Ce personnage est certes un personnage imbu de lui-même, alors que le peuple de la ville basse va tenter de s’entre aider afin de nuire au pouvoir mis en place, de sauver les protagonistes enfermés du film. Le Roi va utiliser plusieurs outils afin de pouvoir capturer sa bien aimé et faire enfermer son ennemi, l’oiseau et son compagnon le ramoneur. Le Roi va utiliser un objet technologique conséquent afin d’atteindre son but (retrouver la bergère), il envoie un robot à leur recherche, dirigé par un humain à l’intérieur et le roi qui se trouve dessus. Ce Royaume est dans une époque indéterminée, les objets technologiques (ascenseurs, moyens de locomotions etc) vont brouiller les pistes, même si cela ressemble fortement à la France du XVIème siècle, ce robot va représenter la « modernité » de cet empire. Cette énorme machinerie qu’est le robot montre la répression, le pouvoir du tyran. Il va être un outil du Roi, grâce à sa composition physique, le Robot peut mieux voir, il possède un seul œil (cyclope) qui s’éclaire lorsqu’il veut voir au mieux celui qu’il capture.
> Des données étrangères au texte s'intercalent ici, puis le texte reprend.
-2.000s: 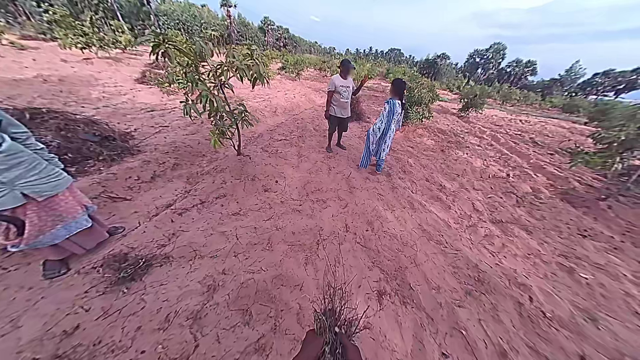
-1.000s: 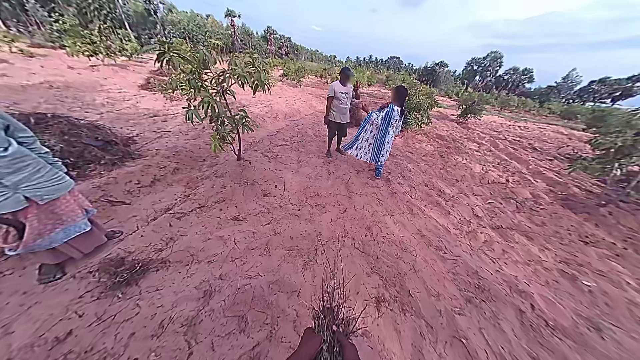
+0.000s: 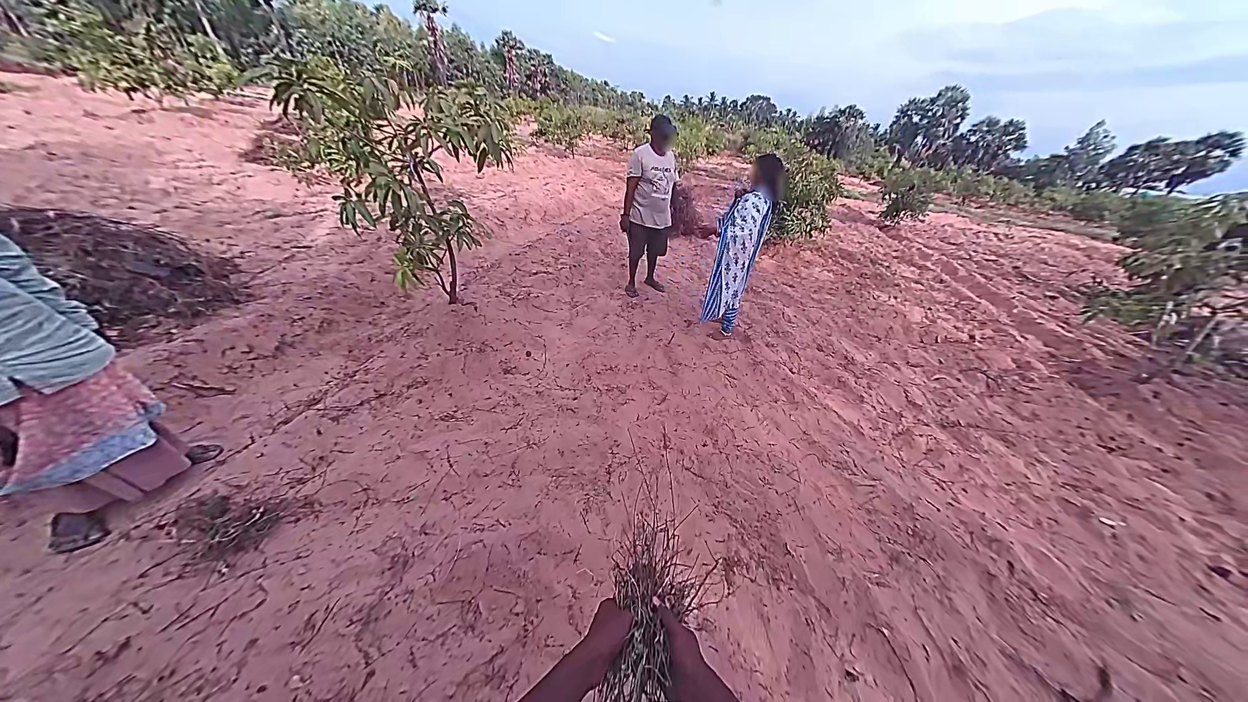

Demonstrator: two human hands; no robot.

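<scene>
A bundle of thin dry twigs (image 3: 645,575) stands out in front of me at the bottom centre, its loose tips pointing forward over the reddish sandy ground (image 3: 546,448). My left hand (image 3: 608,632) grips it from the left side and my right hand (image 3: 677,636) from the right. The two hands are close together, with the stems between them. The lower end of the bundle runs out of view at the bottom edge.
At the left edge stands a person in a grey-green top (image 3: 44,331), beside a small twig heap (image 3: 229,522) and a larger brush pile (image 3: 117,263). A young leafy tree (image 3: 429,185) grows ahead. Two people (image 3: 651,200) (image 3: 741,244) stand farther off; bushes (image 3: 804,190) lie behind.
The far person in the blue and white garment has drawn the spread cloth in close to the body. My hands keep hold of the twig bundle at about the same place.
</scene>
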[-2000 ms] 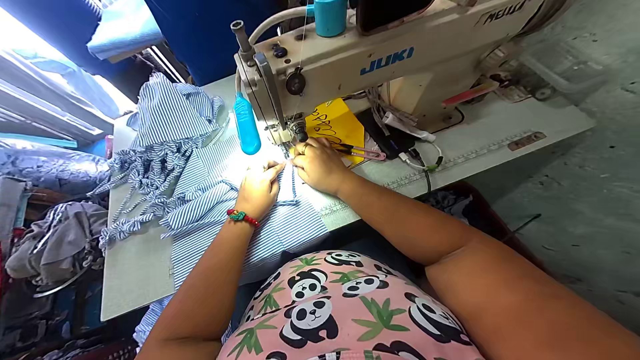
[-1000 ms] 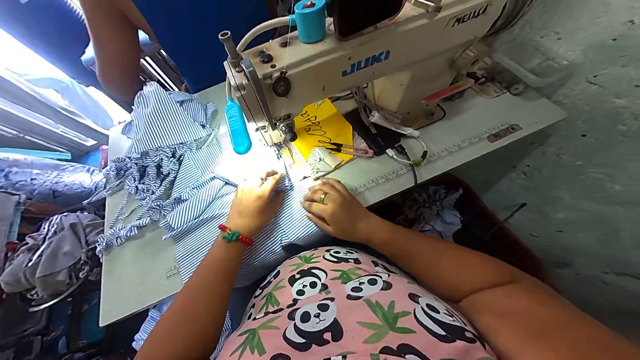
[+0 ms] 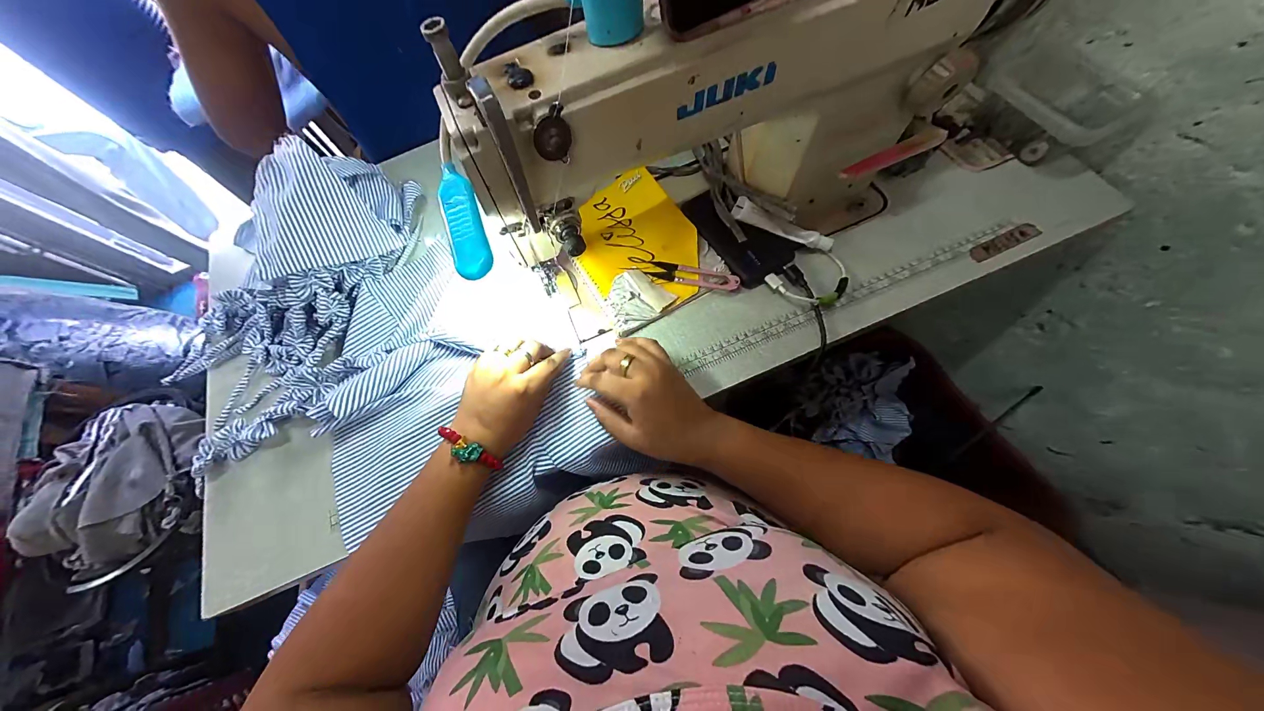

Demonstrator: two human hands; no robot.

Ce qui est le plus inquiétant est que derrière toutes ces machines il y a toujours un humain derrière, même le robot est dirigé par un être humain autre que le roi. C’est l’utilisation que nous faisons de la technologique qui la rend mauvaise, alors qu’elle devrait aider à sécuriser elle est utilisée pour contrôler. Ce robot peut être ainsi être une critique des nouvelles technologies et leur impact sur notre monde lorsqu’elles sont utilisés au mauvais escient, sur le fait qu’on ne peut plus vivre librement dans une société de la surveillance. Ce robot va être une allégorie de l’échec d’une société, tous les objets « électroniques » sont tournés en dérision ou alors montré comme négatif, insuffisant. Le robot quant à lui ne va pas être tourné au ridicule, au contraire, il va être la représentation du basculement du pouvoir. Il va écraser le pouvoir mis en place par le roi grâce à l’oiseau qui va en prendre les commandes.

L’automate va finalement donner une note positive à ce film qui semble assez pessimiste sur la société et son devenir, il devient le symbole de la liberté alors qu’il est assis comme Le penseur de Rodin, il est face à un profond dilemme, à une crise existentielle. Il écrase la cage d’un petit oiseau emprisonné depuis le début du film, ce n’est plus l’oiseau qui le commande mais bel et bien son propre être (si l’on peut dire cela d’un robot). Il n’est plus dans la destruction, il va désormais servir le peuple qui va pouvoir enfin s’enfuir de cette dictature (nous voyons les traces de leurs pas dans le sable à la fin du film). Le robot passe du côté des libérateurs et non plus dans celui des tyrans, il n’est plus une représentation du pouvoir du roi mais de celui du peuple.

 

Pour conclure :

Par les moyens de l’animation Prévert et Grimault ont pu concevoir un monde totalement imaginaire qui se base sur des principes du monde réel.  Nous remarquons une étrange ressemblance avec le monde dans lequel nous vivions et nous vivons encore aujourd’hui. Une société dans laquelle la surveillance des masses prend le pas sur les libertés, où la technologie permet de contrôler plutôt que de sécuriser. Les décors ainsi que les personnages vont permettre aux réalisateurs de concevoir une mini-société qui décrit une surveillance globale de notre monde.